__YOUR ASSIGNMENT__: Start to finish, the listing must be rewritten exactly.

BEGIN

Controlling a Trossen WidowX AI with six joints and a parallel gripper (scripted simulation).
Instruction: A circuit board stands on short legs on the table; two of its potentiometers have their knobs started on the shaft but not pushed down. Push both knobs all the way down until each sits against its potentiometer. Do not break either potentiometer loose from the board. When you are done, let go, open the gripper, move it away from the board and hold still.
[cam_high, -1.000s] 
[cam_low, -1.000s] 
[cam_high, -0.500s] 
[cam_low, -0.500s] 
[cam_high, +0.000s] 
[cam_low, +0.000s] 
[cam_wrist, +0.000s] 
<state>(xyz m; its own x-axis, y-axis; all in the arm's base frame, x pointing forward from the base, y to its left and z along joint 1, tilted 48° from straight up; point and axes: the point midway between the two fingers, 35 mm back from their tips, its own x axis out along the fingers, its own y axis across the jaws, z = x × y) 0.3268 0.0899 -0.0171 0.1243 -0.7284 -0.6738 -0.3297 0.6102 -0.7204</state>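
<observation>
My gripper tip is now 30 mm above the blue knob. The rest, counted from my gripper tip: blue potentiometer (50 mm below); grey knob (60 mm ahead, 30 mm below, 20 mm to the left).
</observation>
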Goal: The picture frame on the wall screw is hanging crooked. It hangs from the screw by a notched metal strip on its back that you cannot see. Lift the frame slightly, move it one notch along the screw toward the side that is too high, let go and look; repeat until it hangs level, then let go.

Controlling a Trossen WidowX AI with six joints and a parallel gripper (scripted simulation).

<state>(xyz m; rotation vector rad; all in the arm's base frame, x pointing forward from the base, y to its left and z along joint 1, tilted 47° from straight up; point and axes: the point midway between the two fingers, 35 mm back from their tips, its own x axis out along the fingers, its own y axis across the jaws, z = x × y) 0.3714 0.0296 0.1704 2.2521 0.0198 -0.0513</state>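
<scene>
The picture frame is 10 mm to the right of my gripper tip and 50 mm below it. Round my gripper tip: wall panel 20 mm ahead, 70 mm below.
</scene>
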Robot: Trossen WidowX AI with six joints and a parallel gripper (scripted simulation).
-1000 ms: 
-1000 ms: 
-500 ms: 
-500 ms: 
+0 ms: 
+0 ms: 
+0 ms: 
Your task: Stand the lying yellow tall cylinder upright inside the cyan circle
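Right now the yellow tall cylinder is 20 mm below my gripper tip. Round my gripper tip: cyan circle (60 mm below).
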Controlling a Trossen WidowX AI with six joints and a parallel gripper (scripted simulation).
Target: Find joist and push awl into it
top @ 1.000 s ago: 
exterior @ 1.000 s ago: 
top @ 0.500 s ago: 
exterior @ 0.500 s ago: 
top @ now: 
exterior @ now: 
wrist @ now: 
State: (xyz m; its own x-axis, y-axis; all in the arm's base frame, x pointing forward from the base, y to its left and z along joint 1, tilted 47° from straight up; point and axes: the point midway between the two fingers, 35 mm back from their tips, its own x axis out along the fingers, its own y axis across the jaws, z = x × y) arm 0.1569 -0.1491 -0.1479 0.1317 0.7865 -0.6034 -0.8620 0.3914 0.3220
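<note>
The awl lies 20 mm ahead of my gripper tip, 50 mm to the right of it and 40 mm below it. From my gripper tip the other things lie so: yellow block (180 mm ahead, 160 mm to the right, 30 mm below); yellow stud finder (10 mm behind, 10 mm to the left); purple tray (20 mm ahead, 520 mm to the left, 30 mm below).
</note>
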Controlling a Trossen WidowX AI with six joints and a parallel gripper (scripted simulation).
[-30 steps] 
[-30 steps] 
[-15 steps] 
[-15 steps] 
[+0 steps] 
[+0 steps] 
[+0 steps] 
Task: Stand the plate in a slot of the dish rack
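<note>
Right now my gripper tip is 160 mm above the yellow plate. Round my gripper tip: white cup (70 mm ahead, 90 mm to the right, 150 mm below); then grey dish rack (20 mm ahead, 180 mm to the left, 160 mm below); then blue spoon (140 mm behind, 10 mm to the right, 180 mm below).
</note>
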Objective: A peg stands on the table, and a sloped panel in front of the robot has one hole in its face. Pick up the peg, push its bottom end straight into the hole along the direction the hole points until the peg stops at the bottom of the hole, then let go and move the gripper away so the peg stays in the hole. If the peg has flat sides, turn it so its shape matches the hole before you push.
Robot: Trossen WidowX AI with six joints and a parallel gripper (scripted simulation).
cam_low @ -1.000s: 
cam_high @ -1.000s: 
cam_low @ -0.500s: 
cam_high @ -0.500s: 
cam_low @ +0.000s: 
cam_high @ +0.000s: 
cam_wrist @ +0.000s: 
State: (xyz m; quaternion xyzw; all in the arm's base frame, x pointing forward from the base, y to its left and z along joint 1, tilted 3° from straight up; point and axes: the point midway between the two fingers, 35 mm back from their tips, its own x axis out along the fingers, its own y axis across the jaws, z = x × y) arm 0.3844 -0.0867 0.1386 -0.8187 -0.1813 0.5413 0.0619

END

__REPLY TO THE TASK__:
Controlling a Trossen WidowX AI with six joints and a parallel gripper (scripted simulation).
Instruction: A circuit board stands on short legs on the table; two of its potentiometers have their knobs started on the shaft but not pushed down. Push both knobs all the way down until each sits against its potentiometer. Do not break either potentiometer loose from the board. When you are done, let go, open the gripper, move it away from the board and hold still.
[cam_high, -1.000s] 
[cam_low, -1.000s] 
[cam_high, -0.500s] 
[cam_low, -0.500s] 
[cam_high, +0.000s] 
[cam_low, +0.000s] 
[cam_wrist, +0.000s] 
<state>(xyz m; its own x-axis, y-axis; all in the arm's base frame, x pointing forward from the base, y to its left and z along joint 1, tilted 48° from straight up; point and axes: the point midway between the two fingers, 35 mm back from their tips, its own x axis out along the fingers, its own y axis across the jaws, z = x × y) 0.3268 0.0899 -0.0171 0.1243 -0.7284 -0.6738 -0.3297 0.6102 -0.7204</state>
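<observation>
My gripper tip is now 30 mm above the blue knob. The rest, counted from my gripper tip: blue potentiometer (50 mm below); grey knob (60 mm ahead, 30 mm below, 20 mm to the left).
</observation>
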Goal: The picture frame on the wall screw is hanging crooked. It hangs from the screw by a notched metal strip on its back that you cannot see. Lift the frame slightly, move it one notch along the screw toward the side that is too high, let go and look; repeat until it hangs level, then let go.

Controlling a Trossen WidowX AI with six joints and a parallel gripper (scripted simulation).

<state>(xyz m; rotation vector rad; all in the arm's base frame, x pointing forward from the base, y to its left and z along joint 1, tilted 47° from straight up; point and axes: the point midway between the two fingers, 35 mm back from their tips, its own x axis out along the fingers, its own y axis across the jaws, z = x × y) 0.3714 0.0296 0.1704 2.2521 0.0198 -0.0513</state>
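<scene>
The picture frame is 10 mm to the right of my gripper tip and 50 mm below it. Round my gripper tip: wall panel 20 mm ahead, 70 mm below.
</scene>
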Robot: Trossen WidowX AI with six joints and a parallel gripper (scripted simulation).
-1000 ms: 
-1000 ms: 
-500 ms: 
-500 ms: 
+0 ms: 
+0 ms: 
+0 ms: 
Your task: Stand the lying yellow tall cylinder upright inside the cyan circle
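Right now the yellow tall cylinder is 20 mm below my gripper tip. Round my gripper tip: cyan circle (60 mm below).
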Controlling a Trossen WidowX AI with six joints and a parallel gripper (scripted simulation).
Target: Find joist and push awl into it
top @ 1.000 s ago: 
exterior @ 1.000 s ago: 
top @ 0.500 s ago: 
exterior @ 0.500 s ago: 
top @ now: 
exterior @ now: 
wrist @ now: 
State: (xyz m; its own x-axis, y-axis; all in the arm's base frame, x pointing forward from the base, y to its left and z along joint 1, tilted 47° from straight up; point and axes: the point midway between the two fingers, 35 mm back from their tips, its own x axis out along the fingers, its own y axis across the jaws, z = x × y) arm 0.1569 -0.1491 -0.1479 0.1317 0.7865 -0.6034 -0.8620 0.3914 0.3220
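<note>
The awl lies 20 mm ahead of my gripper tip, 50 mm to the right of it and 40 mm below it. From my gripper tip the other things lie so: yellow block (180 mm ahead, 160 mm to the right, 30 mm below); yellow stud finder (10 mm behind, 10 mm to the left); purple tray (20 mm ahead, 520 mm to the left, 30 mm below).
</note>
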Controlling a Trossen WidowX AI with six joints and a parallel gripper (scripted simulation).
[-30 steps] 
[-30 steps] 
[-15 steps] 
[-15 steps] 
[+0 steps] 
[+0 steps] 
[+0 steps] 
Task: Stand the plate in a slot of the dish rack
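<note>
Right now my gripper tip is 160 mm above the yellow plate. Round my gripper tip: white cup (70 mm ahead, 90 mm to the right, 150 mm below); then grey dish rack (20 mm ahead, 180 mm to the left, 160 mm below); then blue spoon (140 mm behind, 10 mm to the right, 180 mm below).
</note>
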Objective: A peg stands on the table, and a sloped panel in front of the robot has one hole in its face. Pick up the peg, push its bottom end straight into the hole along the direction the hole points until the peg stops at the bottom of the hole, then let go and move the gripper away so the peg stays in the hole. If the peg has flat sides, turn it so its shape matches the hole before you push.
Robot: Trossen WidowX AI with six joints and a parallel gripper (scripted simulation).
cam_low @ -1.000s: 
cam_high @ -1.000s: 
cam_low @ -0.500s: 
cam_high @ -0.500s: 
cam_low @ +0.000s: 
cam_high @ +0.000s: 
cam_wrist @ +0.000s: 
State: (xyz m; quaternion xyzw; all in the arm's base frame, x pointing forward from the base, y to its left and z along joint 1, tilted 3° from straight up; point and axes: the point midway between the two fingers, 35 mm back from their tips, its own x axis out along the fingers, its own y axis across the jaws, z = x × y) arm 0.3844 -0.0867 0.1386 -0.8187 -0.1813 0.5413 0.0619

The output returned above is complete.